Is vastly more efficient than doing

LinearSolve[m, b1]
LinearSolve[m, b2]
LinearSolve[m, b3]

Because work can be reused. Even in parts of programming that have no interest in showing off theoretical swagger currying finds use. In Linux's command line, many complex applications will often pack multiple binaries behind a single command line tool:

$ git clone BLAH
$ git push WHATEVER

These two git commands (clone and push) behave completely differently, using different logic to execute. The first argument isn't so much an argument to git as much as a option to choose the correct subcommand, and then apply it to the remaining arguments. The mental model I am pushing is that a function with arity-2 is sometimes encoding a family of 1-arity functions.

And that is what happening with $f(x|x_0)$. Yes you can think of it as simply a function on two arguments, but in some sense $x_0$ is a option which selects the correct "sub-function" from a family of them.

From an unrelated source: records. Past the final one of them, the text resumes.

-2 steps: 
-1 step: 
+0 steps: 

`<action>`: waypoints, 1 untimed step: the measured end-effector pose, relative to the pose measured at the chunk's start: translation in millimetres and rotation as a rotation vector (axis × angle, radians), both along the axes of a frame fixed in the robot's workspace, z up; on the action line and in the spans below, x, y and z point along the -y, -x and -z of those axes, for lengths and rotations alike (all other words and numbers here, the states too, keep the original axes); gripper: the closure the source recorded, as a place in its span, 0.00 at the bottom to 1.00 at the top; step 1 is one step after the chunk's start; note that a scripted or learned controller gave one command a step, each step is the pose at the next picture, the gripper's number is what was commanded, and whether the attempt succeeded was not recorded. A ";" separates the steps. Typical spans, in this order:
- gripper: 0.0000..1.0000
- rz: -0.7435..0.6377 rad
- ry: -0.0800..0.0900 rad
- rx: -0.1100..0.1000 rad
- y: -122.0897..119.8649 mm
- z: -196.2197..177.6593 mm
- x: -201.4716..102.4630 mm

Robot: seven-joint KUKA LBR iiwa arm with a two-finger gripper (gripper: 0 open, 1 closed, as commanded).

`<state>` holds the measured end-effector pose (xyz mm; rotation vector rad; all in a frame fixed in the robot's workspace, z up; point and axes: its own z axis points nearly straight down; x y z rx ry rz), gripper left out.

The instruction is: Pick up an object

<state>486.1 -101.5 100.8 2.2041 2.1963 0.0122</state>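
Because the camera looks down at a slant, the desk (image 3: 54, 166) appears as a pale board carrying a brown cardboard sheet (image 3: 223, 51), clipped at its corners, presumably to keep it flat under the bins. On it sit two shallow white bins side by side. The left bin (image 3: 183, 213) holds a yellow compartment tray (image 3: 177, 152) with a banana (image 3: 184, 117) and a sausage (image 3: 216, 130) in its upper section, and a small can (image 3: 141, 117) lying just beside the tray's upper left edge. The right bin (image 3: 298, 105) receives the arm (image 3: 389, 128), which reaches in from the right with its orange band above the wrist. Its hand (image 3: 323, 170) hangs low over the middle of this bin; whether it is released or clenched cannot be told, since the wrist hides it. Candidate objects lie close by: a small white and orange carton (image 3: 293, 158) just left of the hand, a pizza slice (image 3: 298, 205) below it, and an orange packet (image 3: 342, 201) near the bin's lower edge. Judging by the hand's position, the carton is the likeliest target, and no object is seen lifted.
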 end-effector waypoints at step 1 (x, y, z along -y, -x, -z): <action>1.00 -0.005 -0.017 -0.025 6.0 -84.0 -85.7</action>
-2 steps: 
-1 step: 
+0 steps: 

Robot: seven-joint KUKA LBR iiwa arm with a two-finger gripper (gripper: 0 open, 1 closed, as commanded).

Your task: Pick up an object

In the case of tangent lines of $g$, Let $T(x|x_0)$ be the line tangent to the curve $g$ at $x$-coordinate $x_0$, the function would be

def g(x):
    return x*x+x

def t(x0):
    m = 2*x0+1
    b = g(x0) - m*x0           
    def line(x):
        return m*x + b
    return line

So $T(x|x_0)$ is the same idea as t(x0)(x).

With regard to the issue with $\theta$, the symbol is used in two different ways. Sometimes it is used as the argument in the subfunction. And sometimes it is used to select the sub-function on the $m$th step of the algorithm $\theta(m)$. This is an abuse of notation--it uses theta as both a constant and a sequence. The only value this has is it drives home the fact (as I mentioned before) that the argument variable and the option variable come from the same set.

Could someone chime in here, I'm not sure what's the conceptional gap? Sorry for the rant.